7 lições que aprendemos com o documentário do BTS na Netflix
'BTS: O Reencontro' revela detalhes da criação do disco Arirang, além dos dilemas e sonhos do grupo de k-pop após quase quatro anos de hiato.
O retorno do BTS aos holofotes ganha contornos íntimos e surpreendentes em BTS: O Reencontro, documentário lançado pela Netflix que acompanha a criação do álbum Arirang e marca o reencontro do grupo após quase quatro anos de hiato. Mais do que um registro de comeback, o filme revela um BTS vulnerável, em transformação e disposto a revisitar suas próprias certezas.
A seguir, a CH listou 7 momentos essenciais da produção que ajudam a entender por que essa nova era já é considerada uma das mais importantes da carreira do grupo de k-pop:
O reencontro depois do silêncio
O documentário abre com os sete integrantes juntos novamente — algo que, após o serviço militar obrigatório, parecia distante até pouco tempo. A cena inicial, simples, carrega um peso simbólico: não é apenas uma reunião, mas o início de uma nova era.
Os conflitos criativos que quase dividiram o grupo
Um dos momentos mais impactantes mostra uma discussão intensa entre RM, J-Hope e V sobre a faixa “Body to Body”. A divergência não é apenas musical — envolve identidade, tradição e como representar a cultura coreana globalmente.
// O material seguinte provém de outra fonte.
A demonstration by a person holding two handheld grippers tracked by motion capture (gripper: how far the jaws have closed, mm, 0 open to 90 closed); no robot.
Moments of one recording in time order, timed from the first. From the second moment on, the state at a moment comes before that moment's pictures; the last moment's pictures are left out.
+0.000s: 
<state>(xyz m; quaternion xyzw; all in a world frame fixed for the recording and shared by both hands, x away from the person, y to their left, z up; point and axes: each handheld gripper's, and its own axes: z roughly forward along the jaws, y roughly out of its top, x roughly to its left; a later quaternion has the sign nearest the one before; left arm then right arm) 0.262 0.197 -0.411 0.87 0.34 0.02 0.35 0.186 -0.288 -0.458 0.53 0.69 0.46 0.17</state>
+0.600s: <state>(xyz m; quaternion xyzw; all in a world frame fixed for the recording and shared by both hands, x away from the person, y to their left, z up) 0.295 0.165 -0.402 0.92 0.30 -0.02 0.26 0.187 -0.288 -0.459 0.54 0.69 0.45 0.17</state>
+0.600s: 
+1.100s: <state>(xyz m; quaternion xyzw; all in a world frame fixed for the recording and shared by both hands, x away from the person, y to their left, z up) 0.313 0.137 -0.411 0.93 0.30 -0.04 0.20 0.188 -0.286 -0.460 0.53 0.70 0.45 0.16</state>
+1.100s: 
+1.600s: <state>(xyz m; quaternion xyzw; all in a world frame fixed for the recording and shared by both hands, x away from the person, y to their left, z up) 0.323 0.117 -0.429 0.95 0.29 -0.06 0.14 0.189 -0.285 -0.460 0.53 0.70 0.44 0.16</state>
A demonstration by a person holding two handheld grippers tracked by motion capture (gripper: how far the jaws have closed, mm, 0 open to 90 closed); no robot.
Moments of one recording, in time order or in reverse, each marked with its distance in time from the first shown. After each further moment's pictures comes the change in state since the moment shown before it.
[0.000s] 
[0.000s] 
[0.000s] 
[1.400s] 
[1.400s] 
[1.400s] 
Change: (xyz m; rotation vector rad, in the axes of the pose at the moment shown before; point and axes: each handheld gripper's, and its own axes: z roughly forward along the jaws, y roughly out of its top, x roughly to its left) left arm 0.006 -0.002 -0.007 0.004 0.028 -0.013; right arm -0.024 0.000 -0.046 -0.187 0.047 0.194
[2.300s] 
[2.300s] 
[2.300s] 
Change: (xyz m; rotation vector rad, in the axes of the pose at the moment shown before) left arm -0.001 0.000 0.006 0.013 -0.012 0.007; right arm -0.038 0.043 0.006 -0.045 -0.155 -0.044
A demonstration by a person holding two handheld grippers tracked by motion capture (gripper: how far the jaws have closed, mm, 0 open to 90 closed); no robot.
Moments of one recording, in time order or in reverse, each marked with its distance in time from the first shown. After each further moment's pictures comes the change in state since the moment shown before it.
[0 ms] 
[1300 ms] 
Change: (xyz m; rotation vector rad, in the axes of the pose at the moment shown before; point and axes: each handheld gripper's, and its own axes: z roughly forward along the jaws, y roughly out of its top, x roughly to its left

No fim, o conflito revela maturidade: o BTS aprende a discordar sem se romper.
O peso da fama e o medo de não conseguir parar
Em um dos trechos mais honestos do filme, os integrantes falam sobre exaustão. RM chega a dizer que pedir descanso “parece cometer um crime”, enquanto Jung Kook compara a rotina a uma linha de produção. O documentário escancara o lado menos glamouroso do sucesso.
O dilema entre autenticidade e alcance global
Em outro momento revelador, os integrantes discutem o uso crescente do inglês nas letras. “Acho que tem inglês demais”, comenta Suga durante uma reunião, sugerindo que, especialmente nas partes de rap, o coreano deveria ter mais espaço. RM concorda, destacando a importância de preservar a identidade do grupo: “Precisamos de um certo nível de autenticidade aqui”.
A construção do álbum Arirang como manifesto cultural
O disco, inspirado na canção folclórica coreana “Arirang”, surge como um ponto de equilíbrio entre tradição e globalização. O documentário acompanha de perto essa construção, revelando como o BTS tenta redefinir sua identidade em um cenário cada vez mais internacional.
A intimidade capturada sem filtros
Dirigido por Bao Nguyen, o filme aposta em uma abordagem quase documental observacional, com câmeras próximas e até registros feitos pelos próprios integrantes. O resultado é um retrato mais humano — menos “ídolos”, mais indivíduos lidando com expectativas, legado e futuro.
O BTS como grupo, acima de tudo
Se há uma mensagem central, é essa: a maior força do BTS continua sendo o coletivo. Mesmo após carreiras solo, pausas e mudanças pessoais, o documentário reforça que é na relação entre eles que o grupo encontra sentido e potência para recomeçar.
Mais do que um registro de bastidores, BTS: O Reencontro funciona como um retrato de transição. Entre passado e futuro, o grupo de k-pop encara suas próprias contradições e mostra que crescer, mesmo no auge, ainda significa se reinventar.